Comparing Text Representations: A Theory-Driven Approach
- URL: http://arxiv.org/abs/2109.07458v1
- Date: Wed, 15 Sep 2021 17:48:19 GMT
- Title: Comparing Text Representations: A Theory-Driven Approach
- Authors: Gregory Yauney, David Mimno
- Abstract summary: We adapt general tools from computational learning theory to fit the specific characteristics of text datasets.
We present a method to evaluate the compatibility between representations and tasks.
This method provides a calibrated, quantitative measure of the difficulty of a classification-based NLP task.

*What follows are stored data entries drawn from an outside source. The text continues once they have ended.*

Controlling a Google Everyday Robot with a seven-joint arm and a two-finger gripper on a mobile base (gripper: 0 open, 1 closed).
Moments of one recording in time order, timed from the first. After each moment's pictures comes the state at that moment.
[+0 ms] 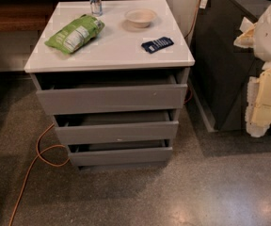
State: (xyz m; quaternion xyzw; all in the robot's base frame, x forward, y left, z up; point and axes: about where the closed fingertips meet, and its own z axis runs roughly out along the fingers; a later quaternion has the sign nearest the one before) arm 0.438 -0.216 0.980 -0.60 0.78 -0.04 0.16
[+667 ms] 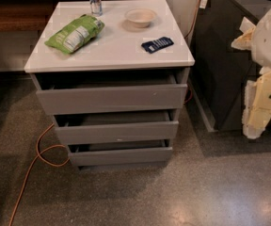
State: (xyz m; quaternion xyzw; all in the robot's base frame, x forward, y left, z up) arm 0.444 -0.215 0.970 -0.61 0.77 -0.04 0.18
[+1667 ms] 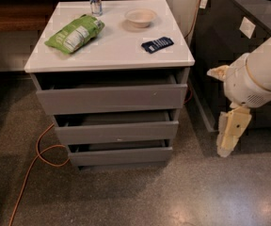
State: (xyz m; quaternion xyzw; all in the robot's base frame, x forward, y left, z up) arm 0.469 -0.200 0.879 -0.64 0.74 -0.01 0.22
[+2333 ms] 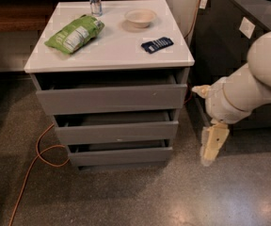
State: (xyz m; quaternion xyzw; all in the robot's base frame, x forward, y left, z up) arm 0.485 -0.180 0.813 -0.65 0.72 0.01 0.23
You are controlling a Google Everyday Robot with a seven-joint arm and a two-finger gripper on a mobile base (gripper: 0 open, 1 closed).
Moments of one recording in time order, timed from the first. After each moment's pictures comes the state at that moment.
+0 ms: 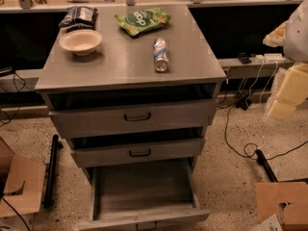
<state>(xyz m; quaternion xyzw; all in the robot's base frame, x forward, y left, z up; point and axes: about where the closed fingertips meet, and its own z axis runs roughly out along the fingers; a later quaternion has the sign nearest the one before) 0.438 -0.216 0.979 -0.60 0.78 -0.04 0.16</state>
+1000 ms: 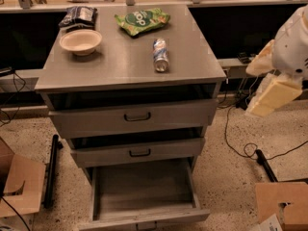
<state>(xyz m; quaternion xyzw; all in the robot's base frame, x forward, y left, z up) 0.436 -0.203 0.960 -0.61 0.77 -0.02 0.17</state>
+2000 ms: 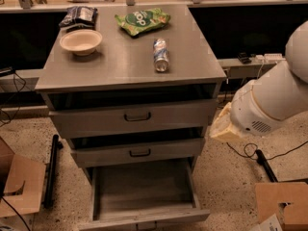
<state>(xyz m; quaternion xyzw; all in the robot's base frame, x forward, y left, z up) 0.424 -0.153 0.841 -0.61 0.77 0.06 0.20</state>
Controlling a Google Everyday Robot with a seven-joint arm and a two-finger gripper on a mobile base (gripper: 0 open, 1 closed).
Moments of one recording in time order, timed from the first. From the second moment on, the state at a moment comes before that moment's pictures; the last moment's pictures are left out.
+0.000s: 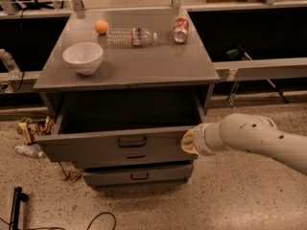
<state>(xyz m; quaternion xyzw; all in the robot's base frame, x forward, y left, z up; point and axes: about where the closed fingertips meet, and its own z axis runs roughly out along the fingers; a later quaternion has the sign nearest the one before) 0.541 -0.121 0.645 -0.72 0.62 -0.04 0.32</state>
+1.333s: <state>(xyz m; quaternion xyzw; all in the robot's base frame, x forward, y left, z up) 0.625 -0.114 0.620 -0.75 0.58 -0.07 0.32</state>
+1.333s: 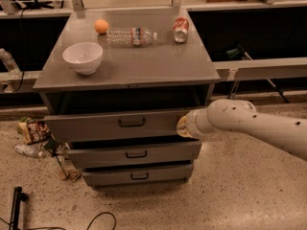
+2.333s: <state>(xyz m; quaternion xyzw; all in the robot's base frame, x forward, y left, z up) 0.653 -0.119 0.624 -0.74 0.58 -0.07 0.34</state>
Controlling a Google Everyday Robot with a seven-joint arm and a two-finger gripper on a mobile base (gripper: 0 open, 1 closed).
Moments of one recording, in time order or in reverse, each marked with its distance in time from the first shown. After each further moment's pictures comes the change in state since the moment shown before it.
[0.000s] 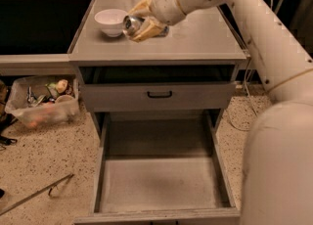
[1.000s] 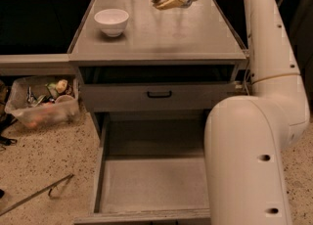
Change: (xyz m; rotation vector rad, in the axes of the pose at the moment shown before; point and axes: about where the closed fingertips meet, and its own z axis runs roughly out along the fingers) arm 0.065 -0.098 -0.064 0.286 0.101 -0.078
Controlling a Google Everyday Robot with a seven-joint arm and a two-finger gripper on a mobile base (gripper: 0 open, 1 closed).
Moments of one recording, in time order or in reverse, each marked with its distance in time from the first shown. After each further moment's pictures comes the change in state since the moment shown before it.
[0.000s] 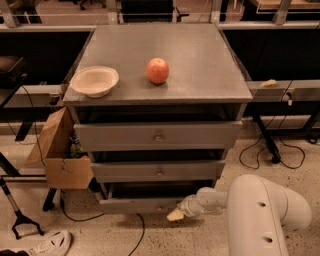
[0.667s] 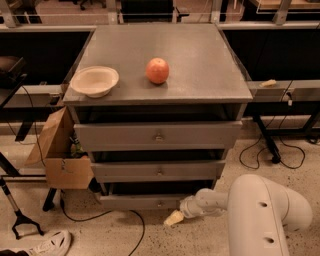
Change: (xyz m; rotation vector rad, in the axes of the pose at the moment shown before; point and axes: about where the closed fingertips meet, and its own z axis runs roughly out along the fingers) arm 0.004 0.007 -0.002 0.000 0.000 0.000
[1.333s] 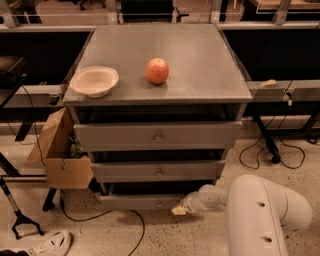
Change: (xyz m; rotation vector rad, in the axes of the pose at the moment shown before) arm -0.010 -0.022 0.000 0.020 -0.007 0.004
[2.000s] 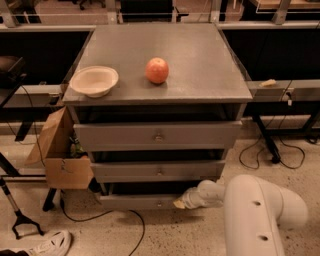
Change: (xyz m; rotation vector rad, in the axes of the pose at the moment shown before) arm -0.017 -0.019 0.002 0.016 -0.018 -0.003
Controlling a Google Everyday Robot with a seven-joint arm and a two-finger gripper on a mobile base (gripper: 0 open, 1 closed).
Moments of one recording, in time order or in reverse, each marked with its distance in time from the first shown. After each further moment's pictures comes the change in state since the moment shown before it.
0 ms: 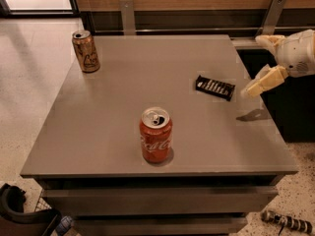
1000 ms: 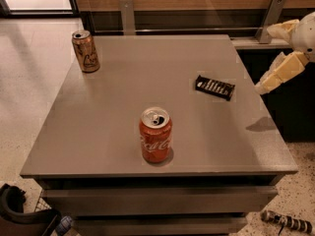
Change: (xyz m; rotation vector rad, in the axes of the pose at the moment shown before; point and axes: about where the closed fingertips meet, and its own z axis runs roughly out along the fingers) arm -0.025 0.014 -0.040 -0.030 0.178 -0.004
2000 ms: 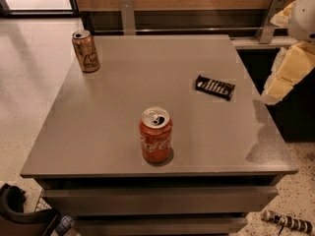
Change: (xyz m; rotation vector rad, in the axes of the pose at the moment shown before) arm -0.044 0.073 -0.053 0.017 0.412 -0.070
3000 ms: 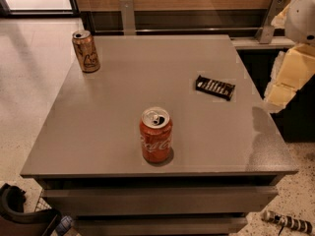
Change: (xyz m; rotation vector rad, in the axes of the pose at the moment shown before) arm -0.005 0.022 -0.013 -0.004 0.105 -0.007
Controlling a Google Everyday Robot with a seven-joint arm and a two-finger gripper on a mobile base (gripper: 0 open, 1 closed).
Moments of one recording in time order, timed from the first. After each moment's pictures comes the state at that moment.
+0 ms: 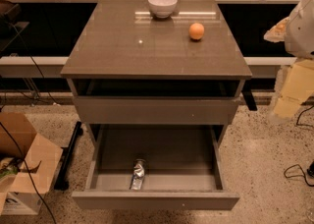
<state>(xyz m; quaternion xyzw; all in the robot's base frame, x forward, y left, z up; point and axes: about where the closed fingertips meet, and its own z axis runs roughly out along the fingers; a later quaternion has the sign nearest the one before) 0.438 -0.217 0.976 -0.60 0.78 -0.03 0.16</state>
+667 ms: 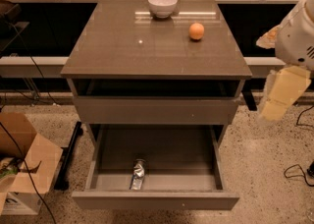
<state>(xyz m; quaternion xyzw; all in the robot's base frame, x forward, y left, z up) 0.445 -0.207 0.961 -0.60 0.78 -0.01 0.17</state>
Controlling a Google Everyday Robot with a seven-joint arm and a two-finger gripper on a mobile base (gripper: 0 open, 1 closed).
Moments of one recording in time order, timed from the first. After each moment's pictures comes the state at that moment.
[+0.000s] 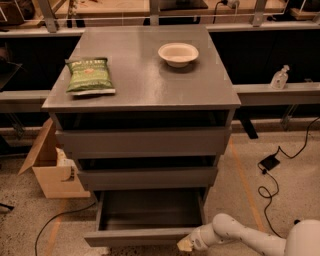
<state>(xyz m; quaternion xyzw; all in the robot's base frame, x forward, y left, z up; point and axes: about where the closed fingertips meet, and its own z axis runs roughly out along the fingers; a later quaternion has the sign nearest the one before) 0.445 -0.105 0.174 -0.31 0.88 0.33 0.12</state>
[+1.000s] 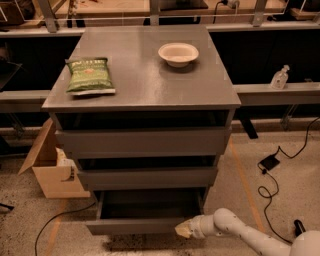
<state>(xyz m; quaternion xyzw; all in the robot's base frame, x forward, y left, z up) 0.504 -0.099 0.186 -0.33 0.86 0.32 0.23</state>
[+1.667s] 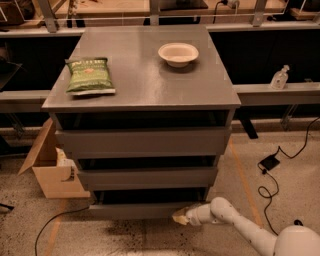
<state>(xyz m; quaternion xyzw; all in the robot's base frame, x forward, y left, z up) 0.566 -0.089 0.188 -0.36 0.84 0.32 0.27</state>
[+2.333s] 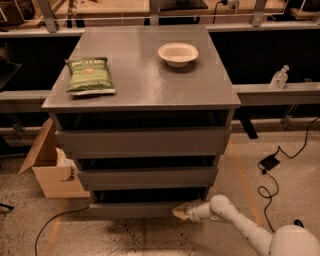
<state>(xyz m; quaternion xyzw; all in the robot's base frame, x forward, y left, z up) 0.592 -0.093 0.184 -0.36 0.83 0.31 0.29</state>
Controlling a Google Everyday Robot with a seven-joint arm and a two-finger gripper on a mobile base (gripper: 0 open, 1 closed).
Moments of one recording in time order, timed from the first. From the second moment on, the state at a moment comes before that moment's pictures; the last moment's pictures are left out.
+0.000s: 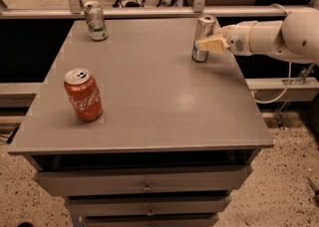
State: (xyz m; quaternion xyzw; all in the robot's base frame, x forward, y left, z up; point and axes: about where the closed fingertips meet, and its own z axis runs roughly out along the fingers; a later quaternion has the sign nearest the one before) arm 0.731 -0.178 0.889 -0.35 0.75 0.19 0.53
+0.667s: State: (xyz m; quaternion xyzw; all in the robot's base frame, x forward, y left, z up) arm 0.736 -0.179 0.891 -0.33 0.74 0.21 0.55
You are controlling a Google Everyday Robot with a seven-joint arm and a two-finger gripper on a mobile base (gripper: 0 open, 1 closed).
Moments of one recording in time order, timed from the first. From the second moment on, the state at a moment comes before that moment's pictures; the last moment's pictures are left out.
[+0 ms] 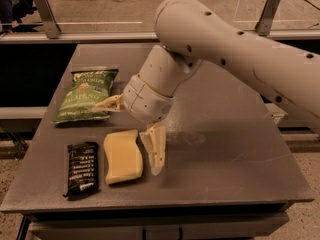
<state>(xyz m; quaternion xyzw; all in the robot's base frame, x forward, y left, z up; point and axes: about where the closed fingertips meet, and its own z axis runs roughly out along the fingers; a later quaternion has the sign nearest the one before) 0.420 0.077 0.848 -0.89 0.33 0.23 0.21</state>
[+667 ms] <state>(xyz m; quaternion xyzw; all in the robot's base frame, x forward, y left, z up) 0.428 0.034 0.880 -0.87 0.37 0.22 0.25</state>
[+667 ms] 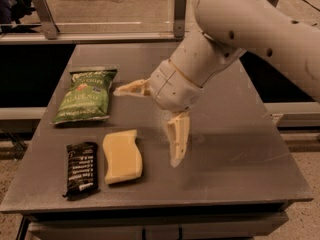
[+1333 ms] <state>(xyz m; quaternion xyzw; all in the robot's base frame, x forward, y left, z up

- Score: 2.893558866535708
- License: http://arxiv.org/licenses/nonexclusive-distrib/1.0/
- Abstract: Much of the progress in contemporary NLP has come from learning
representations, such as masked language model (MLM) contextual embeddings,
that turn challenging problems into simple classification tasks. But how do we
quantify and explain this effect? We adapt general tools from computational
learning theory to fit the specific characteristics of text datasets and
present a method to evaluate the compatibility between representations and
tasks. Even though many tasks can be easily solved with simple bag-of-words
(BOW) representations, BOW does poorly on hard natural language inference
tasks. For one such task we find that BOW cannot distinguish between real and
randomized labelings, while pre-trained MLM representations show 72x greater
distinction between real and random labelings than BOW. This method provides a
calibrated, quantitative measure of the difficulty of a classification-based
NLP task, enabling comparisons between representations without requiring
empirical evaluations that may be sensitive to initializations and
hyperparameters. The method provides a fresh perspective on the patterns in a
dataset and the alignment of those patterns with specific labels.